■ Task objective
Wherever the word "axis" shows up in the data, report the line it sits in.

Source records
[Start of Attachment]

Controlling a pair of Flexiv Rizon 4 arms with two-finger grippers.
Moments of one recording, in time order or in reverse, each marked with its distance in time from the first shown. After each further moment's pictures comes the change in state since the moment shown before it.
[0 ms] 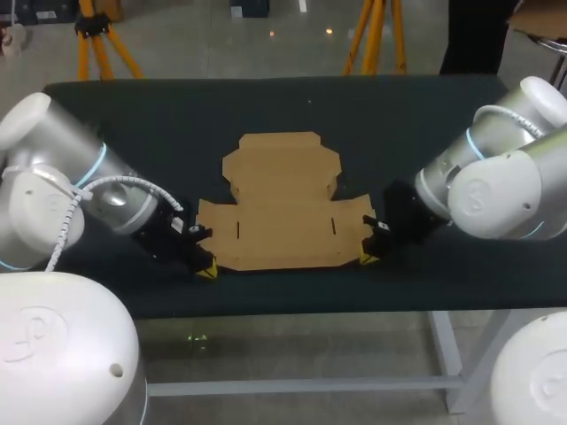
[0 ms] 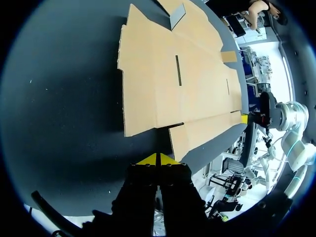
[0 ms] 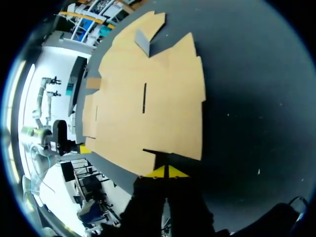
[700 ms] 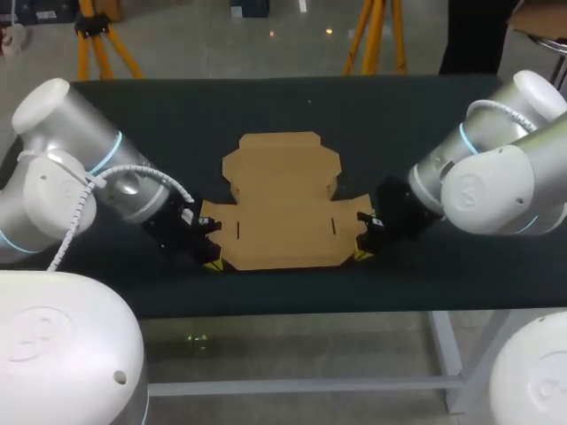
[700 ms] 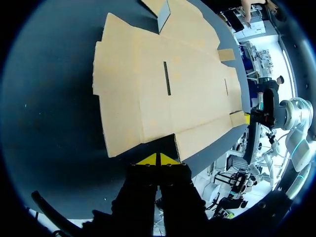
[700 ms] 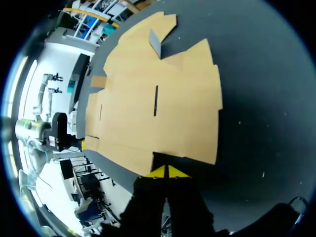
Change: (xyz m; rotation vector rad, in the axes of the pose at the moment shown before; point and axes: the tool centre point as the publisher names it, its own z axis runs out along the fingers) left arm 0.012 -0.015 0.000 -0.011 -0.034 0.043; right arm 0.012 0.005 -0.001 -0.002 -0.005 -0.029
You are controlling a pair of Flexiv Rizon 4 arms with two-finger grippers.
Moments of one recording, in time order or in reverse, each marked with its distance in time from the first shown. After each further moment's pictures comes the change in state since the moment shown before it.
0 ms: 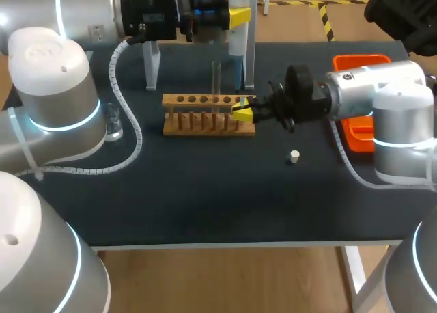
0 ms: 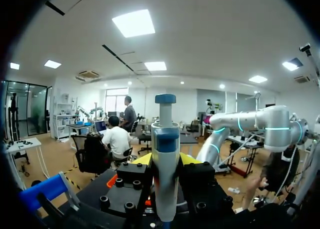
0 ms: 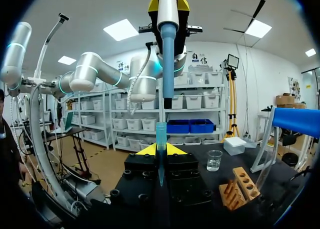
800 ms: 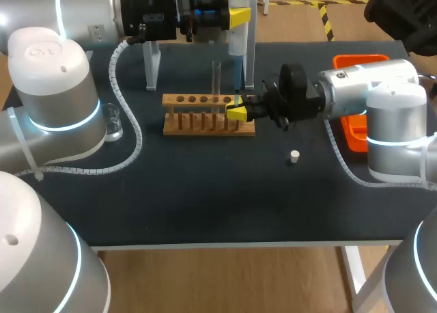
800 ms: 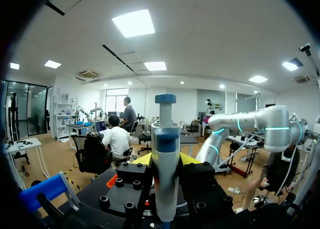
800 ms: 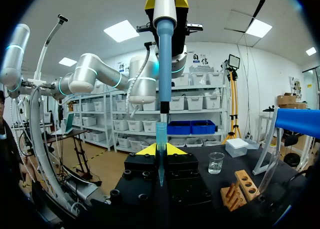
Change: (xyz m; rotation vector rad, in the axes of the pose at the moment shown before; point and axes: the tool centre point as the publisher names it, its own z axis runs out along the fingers) left arm 0.000 0.000 0.000 0.000 0.000 0.000; right arm -0.002 0.004 0.010 -0.010 0.013 0.005
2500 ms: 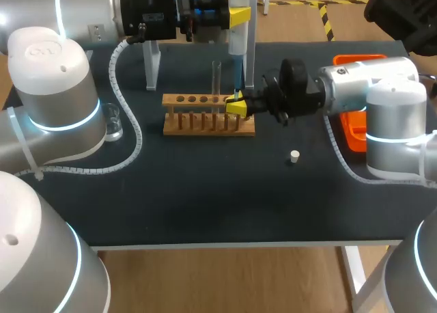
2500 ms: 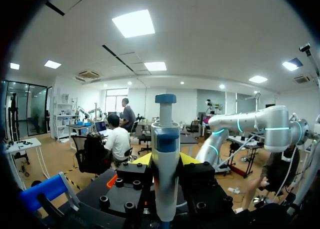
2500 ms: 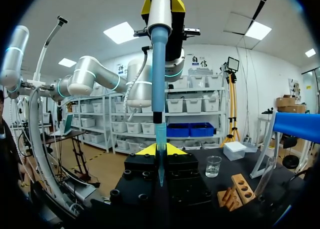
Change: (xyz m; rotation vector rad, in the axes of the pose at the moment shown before) left arm 0.000 -0.001 0.000 0.001 0.000 0.000; right arm -0.007 0.010 -0.001 -0.018 -0.009 -0.007
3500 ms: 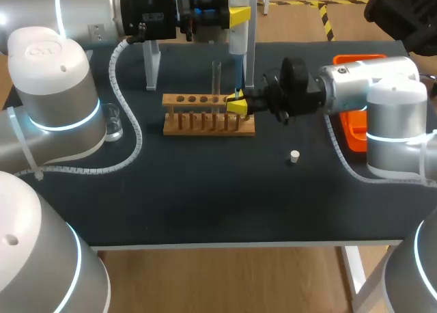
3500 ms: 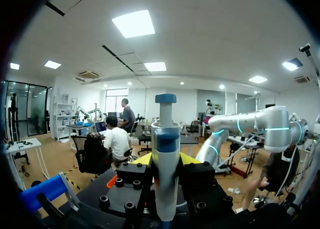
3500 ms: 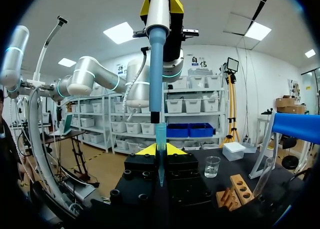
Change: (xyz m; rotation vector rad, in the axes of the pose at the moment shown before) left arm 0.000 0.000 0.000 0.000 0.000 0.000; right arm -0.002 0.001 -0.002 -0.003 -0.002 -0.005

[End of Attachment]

■ Result for this exercise
Change: (xyz m; rotation vector rad, in the axes of the pose at the moment shown before; point and axes: the tool centre point as the publisher names it, its own z axis runs out along the fingers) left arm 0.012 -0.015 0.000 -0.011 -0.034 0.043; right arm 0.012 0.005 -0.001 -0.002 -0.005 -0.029
Change: (xyz m; rotation vector rad, in the axes of the pose at the moment shown before; point and axes: the tool centre point as the publisher names it, its own z axis runs out along the fingers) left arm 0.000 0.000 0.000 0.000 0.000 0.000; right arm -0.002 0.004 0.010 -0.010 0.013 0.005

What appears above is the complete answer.